--- INPUT RECORDS ---
━━━━━━━━━━━━━━━━━━━━
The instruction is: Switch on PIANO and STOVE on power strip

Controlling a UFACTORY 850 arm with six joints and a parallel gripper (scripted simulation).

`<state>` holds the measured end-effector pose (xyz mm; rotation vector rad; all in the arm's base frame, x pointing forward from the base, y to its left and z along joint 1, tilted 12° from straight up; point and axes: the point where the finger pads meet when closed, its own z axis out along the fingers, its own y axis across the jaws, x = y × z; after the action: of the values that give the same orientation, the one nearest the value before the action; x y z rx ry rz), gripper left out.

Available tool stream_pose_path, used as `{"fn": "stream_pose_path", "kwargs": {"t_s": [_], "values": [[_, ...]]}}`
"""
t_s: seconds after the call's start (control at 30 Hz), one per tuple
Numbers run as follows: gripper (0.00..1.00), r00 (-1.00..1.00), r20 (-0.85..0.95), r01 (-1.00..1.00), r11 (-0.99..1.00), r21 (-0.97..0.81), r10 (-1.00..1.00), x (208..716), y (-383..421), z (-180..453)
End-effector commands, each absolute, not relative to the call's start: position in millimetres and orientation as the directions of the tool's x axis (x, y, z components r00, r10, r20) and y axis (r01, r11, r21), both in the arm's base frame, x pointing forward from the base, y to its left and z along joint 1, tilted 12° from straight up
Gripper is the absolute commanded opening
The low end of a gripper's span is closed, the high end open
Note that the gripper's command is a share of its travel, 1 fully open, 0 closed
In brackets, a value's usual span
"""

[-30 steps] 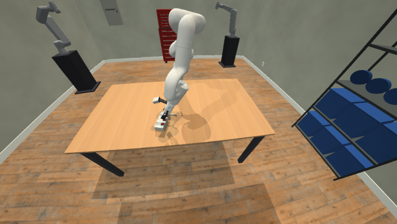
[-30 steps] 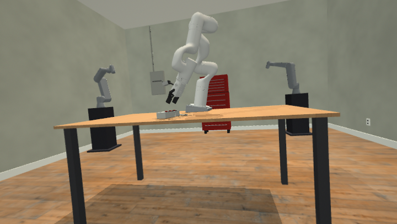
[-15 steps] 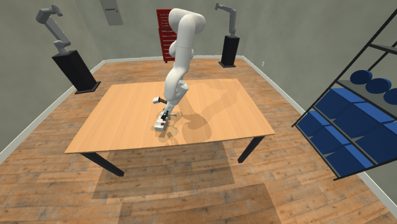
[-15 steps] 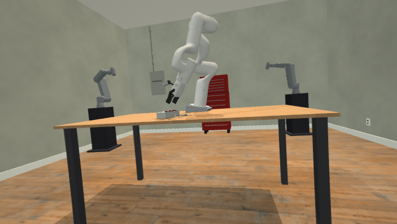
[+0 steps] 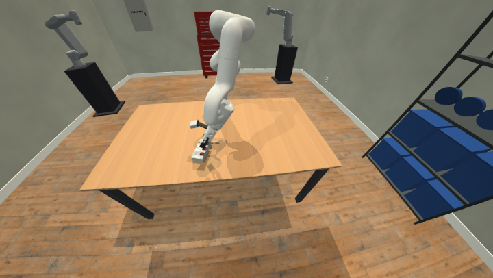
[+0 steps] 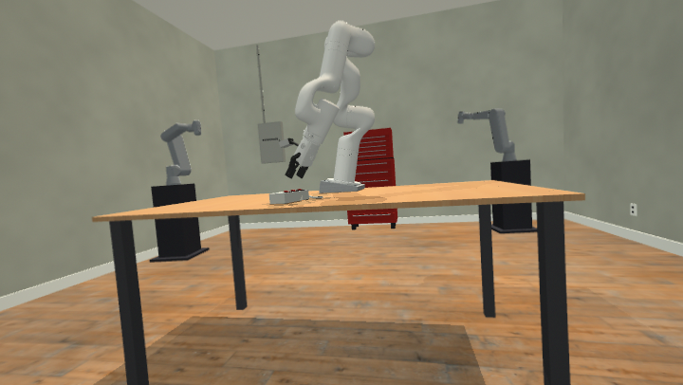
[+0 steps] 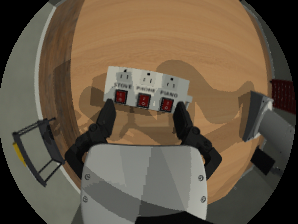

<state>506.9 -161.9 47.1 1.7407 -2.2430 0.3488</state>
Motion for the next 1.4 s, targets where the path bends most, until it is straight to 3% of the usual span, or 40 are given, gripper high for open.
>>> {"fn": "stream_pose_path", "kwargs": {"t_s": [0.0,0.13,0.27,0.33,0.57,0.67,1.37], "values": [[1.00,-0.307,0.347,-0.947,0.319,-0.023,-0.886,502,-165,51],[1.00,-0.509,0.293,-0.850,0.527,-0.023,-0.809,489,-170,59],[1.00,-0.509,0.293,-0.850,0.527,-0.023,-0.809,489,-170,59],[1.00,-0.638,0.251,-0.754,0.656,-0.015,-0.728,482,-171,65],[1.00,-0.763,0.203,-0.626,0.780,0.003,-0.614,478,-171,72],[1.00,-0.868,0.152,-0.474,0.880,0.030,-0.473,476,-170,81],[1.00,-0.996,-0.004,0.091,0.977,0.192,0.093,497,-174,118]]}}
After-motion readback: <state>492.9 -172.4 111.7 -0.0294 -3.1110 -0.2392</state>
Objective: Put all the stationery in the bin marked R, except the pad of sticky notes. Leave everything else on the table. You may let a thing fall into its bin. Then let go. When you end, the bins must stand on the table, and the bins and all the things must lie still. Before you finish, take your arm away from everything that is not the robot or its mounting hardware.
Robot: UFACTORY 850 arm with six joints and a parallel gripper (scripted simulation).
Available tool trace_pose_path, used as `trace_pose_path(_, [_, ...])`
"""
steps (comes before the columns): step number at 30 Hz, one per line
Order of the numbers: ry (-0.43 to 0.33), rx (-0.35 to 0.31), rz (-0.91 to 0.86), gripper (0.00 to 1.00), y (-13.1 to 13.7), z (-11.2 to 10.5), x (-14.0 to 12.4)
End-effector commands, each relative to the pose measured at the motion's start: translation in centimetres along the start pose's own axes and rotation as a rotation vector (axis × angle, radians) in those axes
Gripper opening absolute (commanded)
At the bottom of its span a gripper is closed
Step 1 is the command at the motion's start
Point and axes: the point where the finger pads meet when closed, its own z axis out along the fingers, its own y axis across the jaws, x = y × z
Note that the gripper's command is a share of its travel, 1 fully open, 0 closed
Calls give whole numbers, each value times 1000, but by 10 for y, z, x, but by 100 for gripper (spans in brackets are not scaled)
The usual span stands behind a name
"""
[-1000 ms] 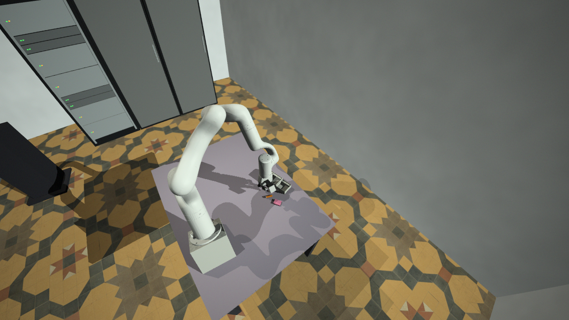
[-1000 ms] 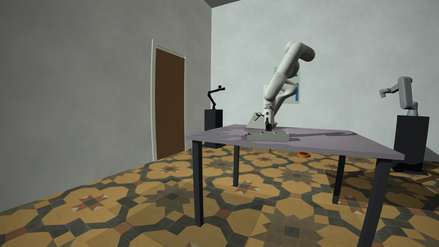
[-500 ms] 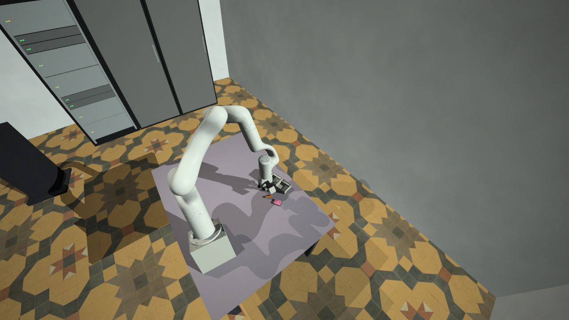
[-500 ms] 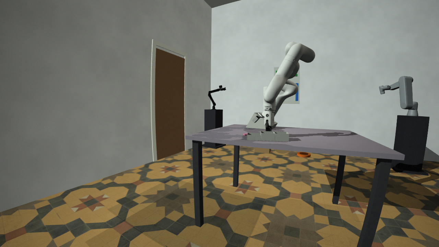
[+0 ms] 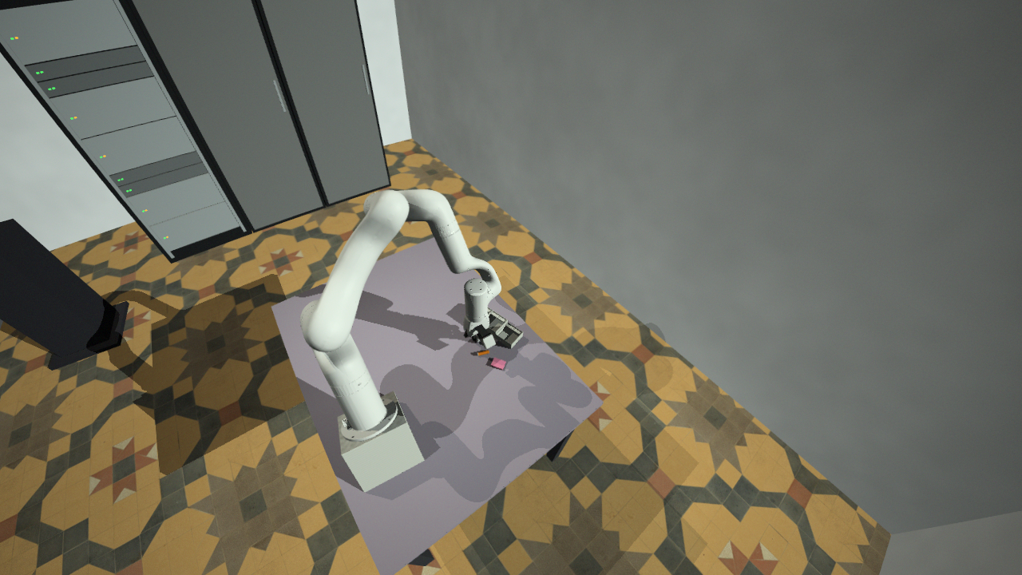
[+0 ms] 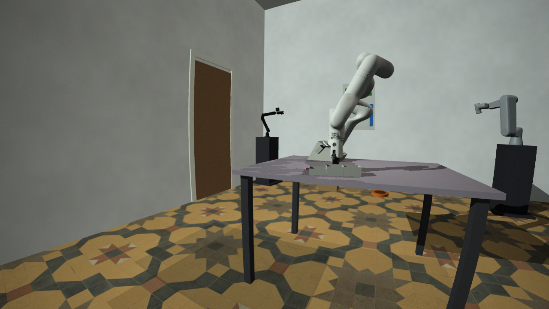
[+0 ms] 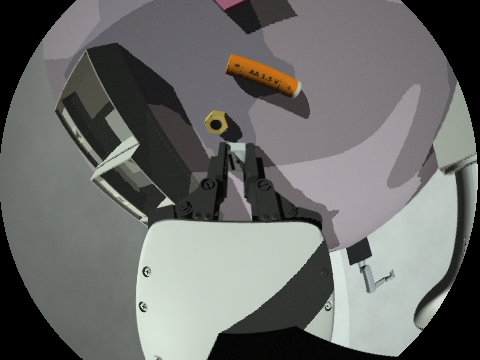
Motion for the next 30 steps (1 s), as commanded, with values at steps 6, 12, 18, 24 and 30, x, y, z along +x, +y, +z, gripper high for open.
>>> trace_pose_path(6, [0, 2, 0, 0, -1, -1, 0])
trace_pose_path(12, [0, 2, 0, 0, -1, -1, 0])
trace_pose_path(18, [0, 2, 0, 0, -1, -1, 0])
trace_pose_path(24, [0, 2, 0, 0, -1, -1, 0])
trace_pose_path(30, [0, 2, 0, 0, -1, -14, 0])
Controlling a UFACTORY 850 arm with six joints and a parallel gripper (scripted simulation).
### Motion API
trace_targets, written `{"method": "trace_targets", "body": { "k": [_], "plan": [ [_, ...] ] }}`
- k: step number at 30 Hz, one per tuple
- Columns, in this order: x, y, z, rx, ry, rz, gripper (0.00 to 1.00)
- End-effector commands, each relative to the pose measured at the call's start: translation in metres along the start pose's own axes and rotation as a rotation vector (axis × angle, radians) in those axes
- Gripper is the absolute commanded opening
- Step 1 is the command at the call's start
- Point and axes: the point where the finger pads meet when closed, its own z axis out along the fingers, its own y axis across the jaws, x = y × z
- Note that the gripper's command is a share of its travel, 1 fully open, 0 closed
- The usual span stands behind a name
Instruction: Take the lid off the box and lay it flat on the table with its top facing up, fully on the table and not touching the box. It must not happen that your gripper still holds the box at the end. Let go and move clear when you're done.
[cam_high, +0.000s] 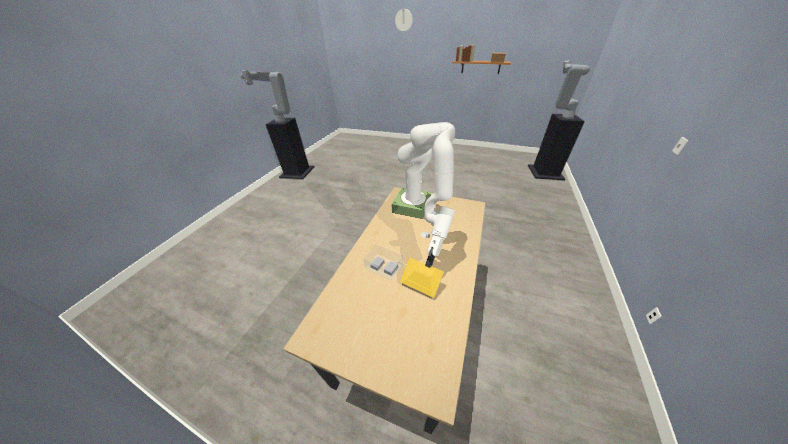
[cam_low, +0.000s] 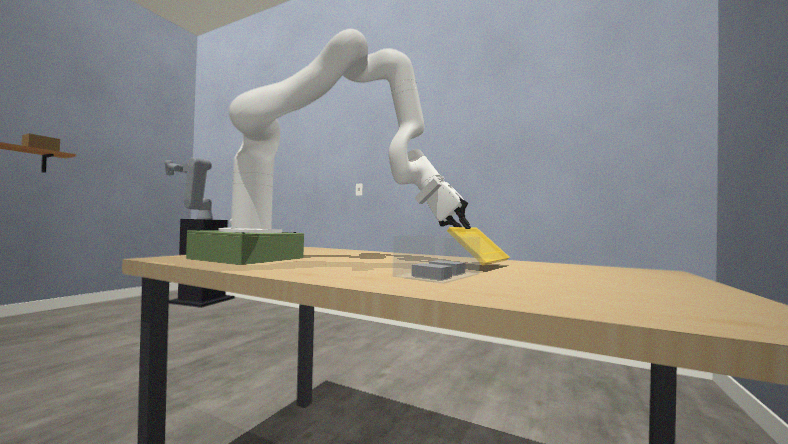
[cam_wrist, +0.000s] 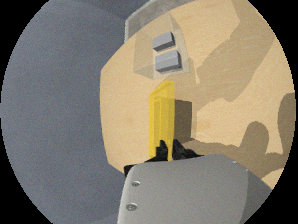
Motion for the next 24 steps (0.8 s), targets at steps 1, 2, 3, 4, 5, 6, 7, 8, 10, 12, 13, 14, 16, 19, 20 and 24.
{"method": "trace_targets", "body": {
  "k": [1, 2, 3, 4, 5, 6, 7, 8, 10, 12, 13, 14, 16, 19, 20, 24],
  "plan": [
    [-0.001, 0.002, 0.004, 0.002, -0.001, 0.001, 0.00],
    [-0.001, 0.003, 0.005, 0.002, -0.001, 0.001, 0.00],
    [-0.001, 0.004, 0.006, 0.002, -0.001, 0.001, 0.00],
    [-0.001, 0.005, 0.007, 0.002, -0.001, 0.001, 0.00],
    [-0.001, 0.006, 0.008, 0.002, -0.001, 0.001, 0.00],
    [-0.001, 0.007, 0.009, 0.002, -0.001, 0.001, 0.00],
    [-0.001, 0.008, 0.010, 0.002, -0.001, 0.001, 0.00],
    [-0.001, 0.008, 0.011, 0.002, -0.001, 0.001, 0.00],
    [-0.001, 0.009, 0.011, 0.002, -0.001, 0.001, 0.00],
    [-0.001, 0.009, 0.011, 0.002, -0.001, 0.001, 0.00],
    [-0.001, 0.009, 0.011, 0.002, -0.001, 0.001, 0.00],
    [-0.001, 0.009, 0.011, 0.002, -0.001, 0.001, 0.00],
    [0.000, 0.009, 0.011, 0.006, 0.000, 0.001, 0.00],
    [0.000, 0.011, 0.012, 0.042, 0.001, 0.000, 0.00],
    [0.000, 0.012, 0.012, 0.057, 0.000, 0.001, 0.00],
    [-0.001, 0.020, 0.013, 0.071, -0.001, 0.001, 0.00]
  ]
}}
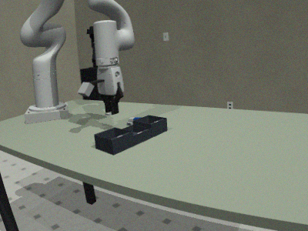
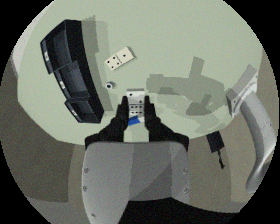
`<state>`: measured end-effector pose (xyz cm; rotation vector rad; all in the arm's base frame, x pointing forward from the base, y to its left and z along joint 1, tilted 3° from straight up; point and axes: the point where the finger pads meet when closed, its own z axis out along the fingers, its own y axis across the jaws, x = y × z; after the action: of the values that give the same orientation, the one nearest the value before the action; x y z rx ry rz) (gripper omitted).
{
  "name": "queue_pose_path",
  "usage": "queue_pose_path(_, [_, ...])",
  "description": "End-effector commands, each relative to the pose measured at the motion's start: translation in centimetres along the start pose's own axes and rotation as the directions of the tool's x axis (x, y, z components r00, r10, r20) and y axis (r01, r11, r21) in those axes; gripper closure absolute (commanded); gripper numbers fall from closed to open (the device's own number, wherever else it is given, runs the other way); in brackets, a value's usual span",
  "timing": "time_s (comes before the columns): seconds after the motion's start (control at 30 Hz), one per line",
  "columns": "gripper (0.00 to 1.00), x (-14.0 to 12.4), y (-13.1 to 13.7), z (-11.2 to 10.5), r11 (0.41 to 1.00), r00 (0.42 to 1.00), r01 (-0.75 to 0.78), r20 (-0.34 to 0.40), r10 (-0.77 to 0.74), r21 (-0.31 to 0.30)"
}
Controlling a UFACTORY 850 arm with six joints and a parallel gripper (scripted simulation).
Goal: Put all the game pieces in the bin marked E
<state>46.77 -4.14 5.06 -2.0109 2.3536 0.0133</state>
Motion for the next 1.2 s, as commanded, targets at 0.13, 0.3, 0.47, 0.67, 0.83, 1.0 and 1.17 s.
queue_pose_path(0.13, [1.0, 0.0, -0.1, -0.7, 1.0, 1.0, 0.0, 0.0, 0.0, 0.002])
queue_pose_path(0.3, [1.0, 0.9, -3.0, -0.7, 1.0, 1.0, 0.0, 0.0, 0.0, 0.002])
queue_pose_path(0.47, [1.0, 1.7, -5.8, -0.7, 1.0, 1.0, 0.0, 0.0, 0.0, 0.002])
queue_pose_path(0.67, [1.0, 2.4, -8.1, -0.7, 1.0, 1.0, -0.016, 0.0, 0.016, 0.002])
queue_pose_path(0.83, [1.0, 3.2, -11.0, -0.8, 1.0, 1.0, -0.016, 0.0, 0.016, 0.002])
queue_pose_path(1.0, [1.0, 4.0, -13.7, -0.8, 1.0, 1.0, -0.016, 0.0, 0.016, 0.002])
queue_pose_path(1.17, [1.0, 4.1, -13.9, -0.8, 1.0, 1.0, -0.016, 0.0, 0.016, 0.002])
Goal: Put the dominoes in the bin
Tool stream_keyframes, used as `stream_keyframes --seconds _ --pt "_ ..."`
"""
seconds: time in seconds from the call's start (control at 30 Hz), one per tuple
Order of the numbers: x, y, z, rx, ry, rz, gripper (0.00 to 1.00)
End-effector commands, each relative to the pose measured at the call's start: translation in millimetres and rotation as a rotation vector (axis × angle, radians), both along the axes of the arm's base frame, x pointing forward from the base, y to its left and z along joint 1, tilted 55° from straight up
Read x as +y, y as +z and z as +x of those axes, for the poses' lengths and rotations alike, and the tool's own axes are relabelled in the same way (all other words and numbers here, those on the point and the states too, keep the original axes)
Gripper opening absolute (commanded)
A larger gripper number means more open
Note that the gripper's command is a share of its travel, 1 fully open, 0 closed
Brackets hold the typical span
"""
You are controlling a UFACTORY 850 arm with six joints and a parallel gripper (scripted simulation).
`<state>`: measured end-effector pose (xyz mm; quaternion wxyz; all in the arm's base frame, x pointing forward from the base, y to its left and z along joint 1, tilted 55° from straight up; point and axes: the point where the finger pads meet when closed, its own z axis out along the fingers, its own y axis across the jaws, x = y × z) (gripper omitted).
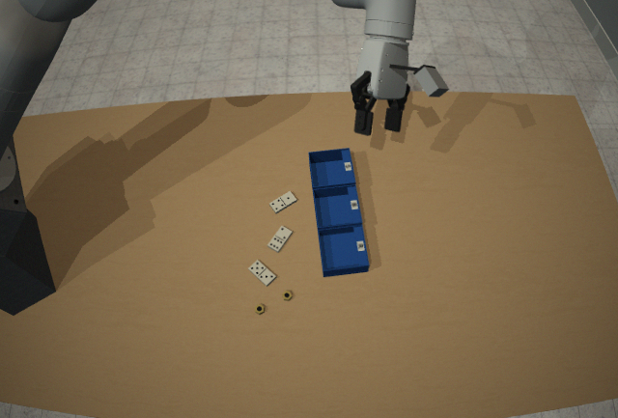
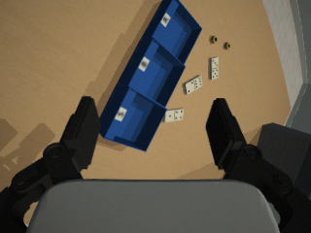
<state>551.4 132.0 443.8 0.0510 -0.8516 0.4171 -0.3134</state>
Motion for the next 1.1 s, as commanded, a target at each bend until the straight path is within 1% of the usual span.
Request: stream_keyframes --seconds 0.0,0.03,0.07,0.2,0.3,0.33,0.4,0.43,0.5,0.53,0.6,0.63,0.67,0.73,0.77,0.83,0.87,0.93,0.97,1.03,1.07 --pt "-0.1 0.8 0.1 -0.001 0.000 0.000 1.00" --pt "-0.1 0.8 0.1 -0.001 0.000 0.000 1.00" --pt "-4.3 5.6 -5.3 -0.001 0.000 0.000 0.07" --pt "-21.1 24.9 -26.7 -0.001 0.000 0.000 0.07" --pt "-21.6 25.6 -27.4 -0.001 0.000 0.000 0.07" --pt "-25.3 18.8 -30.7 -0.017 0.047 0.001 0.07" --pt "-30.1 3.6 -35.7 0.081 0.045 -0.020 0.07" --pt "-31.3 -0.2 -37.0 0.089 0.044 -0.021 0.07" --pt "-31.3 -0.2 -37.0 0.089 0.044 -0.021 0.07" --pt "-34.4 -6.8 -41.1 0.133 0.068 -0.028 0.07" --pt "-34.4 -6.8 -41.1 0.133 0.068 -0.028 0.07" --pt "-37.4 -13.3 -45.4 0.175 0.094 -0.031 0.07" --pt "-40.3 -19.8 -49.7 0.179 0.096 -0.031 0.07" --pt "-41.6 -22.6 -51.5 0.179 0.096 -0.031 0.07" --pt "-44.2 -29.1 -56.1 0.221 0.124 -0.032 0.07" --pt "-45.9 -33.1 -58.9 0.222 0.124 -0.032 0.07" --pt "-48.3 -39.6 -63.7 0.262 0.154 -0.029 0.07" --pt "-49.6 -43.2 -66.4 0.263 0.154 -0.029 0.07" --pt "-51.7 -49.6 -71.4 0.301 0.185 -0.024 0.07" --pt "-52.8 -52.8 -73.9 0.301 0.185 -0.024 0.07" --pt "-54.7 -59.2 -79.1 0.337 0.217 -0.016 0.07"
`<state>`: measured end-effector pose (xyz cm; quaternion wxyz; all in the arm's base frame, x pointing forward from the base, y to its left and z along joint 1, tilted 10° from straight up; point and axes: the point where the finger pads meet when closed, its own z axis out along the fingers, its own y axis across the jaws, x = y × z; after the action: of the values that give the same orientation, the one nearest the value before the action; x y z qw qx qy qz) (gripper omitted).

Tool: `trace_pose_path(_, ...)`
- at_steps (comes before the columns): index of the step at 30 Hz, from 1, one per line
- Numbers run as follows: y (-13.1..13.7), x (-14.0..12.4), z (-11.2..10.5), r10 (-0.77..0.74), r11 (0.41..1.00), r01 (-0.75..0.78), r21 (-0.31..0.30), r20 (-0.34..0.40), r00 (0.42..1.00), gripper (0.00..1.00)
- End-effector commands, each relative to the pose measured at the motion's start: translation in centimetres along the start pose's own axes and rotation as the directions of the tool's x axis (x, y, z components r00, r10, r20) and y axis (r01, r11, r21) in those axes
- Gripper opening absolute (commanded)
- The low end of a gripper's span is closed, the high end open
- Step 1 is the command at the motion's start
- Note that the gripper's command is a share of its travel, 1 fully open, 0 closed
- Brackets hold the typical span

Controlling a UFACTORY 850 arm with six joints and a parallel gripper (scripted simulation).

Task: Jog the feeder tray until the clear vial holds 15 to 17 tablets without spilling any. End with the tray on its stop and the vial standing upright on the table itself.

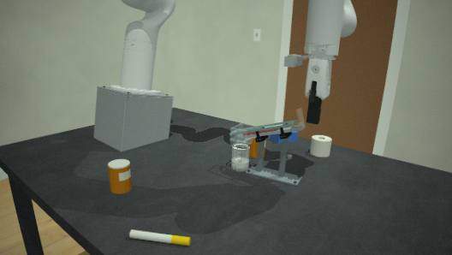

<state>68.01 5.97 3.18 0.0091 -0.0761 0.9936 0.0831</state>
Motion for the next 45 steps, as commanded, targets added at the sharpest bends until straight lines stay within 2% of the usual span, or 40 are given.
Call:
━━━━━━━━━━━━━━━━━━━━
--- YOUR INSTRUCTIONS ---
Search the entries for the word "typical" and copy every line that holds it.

--- TASK RESPONSE ---
Brackets hold the typical span
- Brackets hold the typical span

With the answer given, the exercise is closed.